Najbardziej zaskoczyła mnie "zdrada" Javadiego, prezydent elekt dała się podpuścić i Carrie oraz Saul są w jej oczach spaleni.
Odcinek dobrze też pokazuje jak działa dobra propaganda i jak na kłamstwie można budować alternatywną rzeczywistość (oczernianie syna prezydent elekt).
Bardzo szkoda Astrid. Quinn z jednej strony okazał się idiotą, ale z drugiej jego obawy znów nie okazały się fobią chorego człowieka. Myślę, że teraz ostro weźmie się za siebie i będzie szukał zemsty na tym typku. Nie rozumiem tylko do końca czemu Adal postanowił pozbyć się Quinna i Astrid.
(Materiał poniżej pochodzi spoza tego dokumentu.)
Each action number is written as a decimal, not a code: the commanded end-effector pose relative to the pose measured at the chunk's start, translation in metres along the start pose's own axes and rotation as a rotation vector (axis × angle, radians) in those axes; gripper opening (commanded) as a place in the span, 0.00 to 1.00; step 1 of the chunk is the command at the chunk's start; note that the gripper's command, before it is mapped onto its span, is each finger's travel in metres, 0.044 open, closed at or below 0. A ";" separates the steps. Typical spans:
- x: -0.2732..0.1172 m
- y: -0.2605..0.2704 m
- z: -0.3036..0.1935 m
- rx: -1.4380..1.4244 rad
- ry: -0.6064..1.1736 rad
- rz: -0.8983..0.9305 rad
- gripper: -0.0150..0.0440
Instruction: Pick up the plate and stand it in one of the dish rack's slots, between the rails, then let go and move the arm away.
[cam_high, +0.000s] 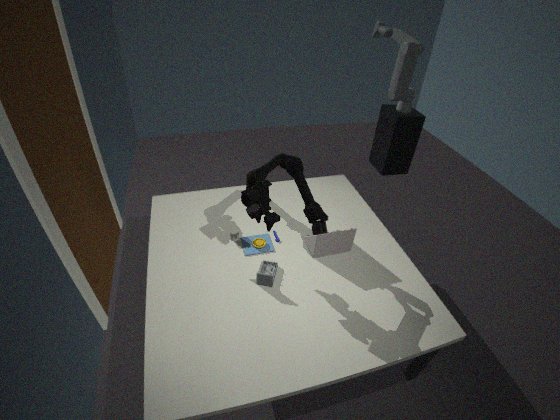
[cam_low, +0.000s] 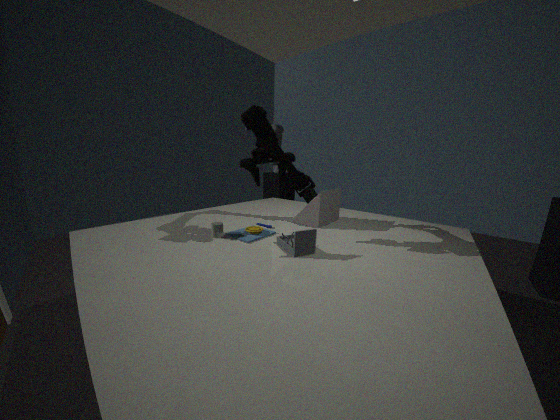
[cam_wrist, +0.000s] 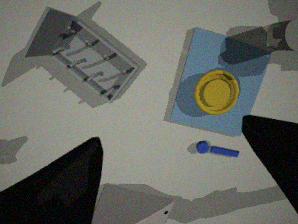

No chyba, że to indywidualna decyzja zabójcy który zorientował się, że został nakryty gdy Quinn próbował go dopaść przed motelem (auto to samo więc pewnie zabezpieczył się i gościa którego Quinn zdzielił po głowie wysłał jako przynętę).
Na chwilę obecną nie wiem jak "siły dobra" (tak umownie nazywam Carrie, Quinna, Saula i prezydent elekt) z tego wybrną. Wszystko przemawia przeciw nim - Prezydent zmanipulowana, a wkrótce i skompromitowana atakiem na syna, Saul osamotniony w CIA, Carrie bez zaufania pani prezydent, z odebrana córką i bliska załamania nerwowego, Quinn ranny i niepełnosprawny. Bardzo ciekawi mnie jak to się wszystko ostatecznie odwróci.